USC researchers build artificial neurons using ion motion, mimicking brain
- By Web Desk -
- Oct 30, 2025

University of Southern California (USC) researchers have developed artificial neurons capable of reproducing key electrochemical functions of biological neurons, marking a significant advancement in the field of neuromorphic computing and AI hardware.
The USC Viterbi School of Engineering and the School of Advanced Computing team’s artificial neurons differ from traditional silicon processors and even current neuromorphic chips. While those simulate neural behavior through software, the USC devices physically replicate biological processes using ion motion. Specifically, these artificial neurons utilize silver ions diffusing within an oxide layer to generate electrical pulses, mimicking the brain’s conversion of electrical signals to chemical ones and vice versa.
“Even though it’s not exactly the same ions in our artificial synapses and neurons, the physics governing the ion motion and the dynamics are very similar,” says Joshua Yang, Professor of Computer and Electrical Engineering and Director of the Center of Excellence on Neuromorphic Computing at USC.
According to him, silver is easy to diffuse and gives us the dynamics we need to simulate the biosystem so that we can achieve the function of the neurons, with a very straightforward structure.

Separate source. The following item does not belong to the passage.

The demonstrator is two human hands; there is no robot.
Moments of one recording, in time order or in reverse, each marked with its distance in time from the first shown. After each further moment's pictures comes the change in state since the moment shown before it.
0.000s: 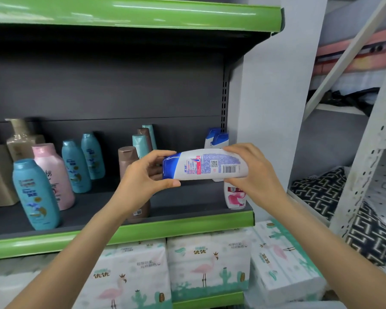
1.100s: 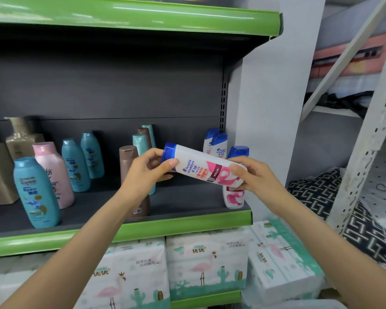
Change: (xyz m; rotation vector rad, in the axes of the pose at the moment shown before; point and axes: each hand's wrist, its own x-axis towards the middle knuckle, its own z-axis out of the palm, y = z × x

Yang and his team have created a new artificial neuron, which they refer to as a “diffusive memristor.” Unlike conventional silicon chips that use electron movement, these neurons process information through the movement of atoms.
Yang says the team chose to use ion dynamics “because that is what happens in the human brain, for a good reason, and since the human brain is the winner in evolution, the most efficient intelligent engine.”
The hardware and AI systems generally rely on digital architectures developed for speed rather than energy efficiency. In contrast to the human brain, which uses approximately 20 watts of power for intricate learning, USC’s artificial neurons significantly improve hardware efficiency, bringing it closer to this level.
The research focuses on designing new AI hardware that learns and adapts directly on the device, rather than completely relying on software. By directly integrating more efficient learning capabilities into the chip, this hardware-centric methodology could accelerate the development of artificial general intelligence.
These artificial neurons could drive a new generation of hardware for edge AI if scaled to autonomous systems and pervasive computing, where energy and footprint constraints dominate. The USC team’s immediate goal is to integrate a large number of these neurons. This will allow them to test systems that can emulate the brain’s efficiency and capabilities.
USC’s analog ion-based neuron approach stands out in neuromorphic computing, offering a potential solution to power and size limitations faced by pure digital spiking neural network hardware developed by other institutions and companies.
A host of hurdles remain despite the promising hardware breakthrough. The silver ion usage is not compatible with standard semiconductor fabrication, and alternative ionic materials may be needed for mass production. Integrating large-scale neuromorphic networks and achieving reliable learning performance comparable to software-based AI systems continues to be an unresolved issue.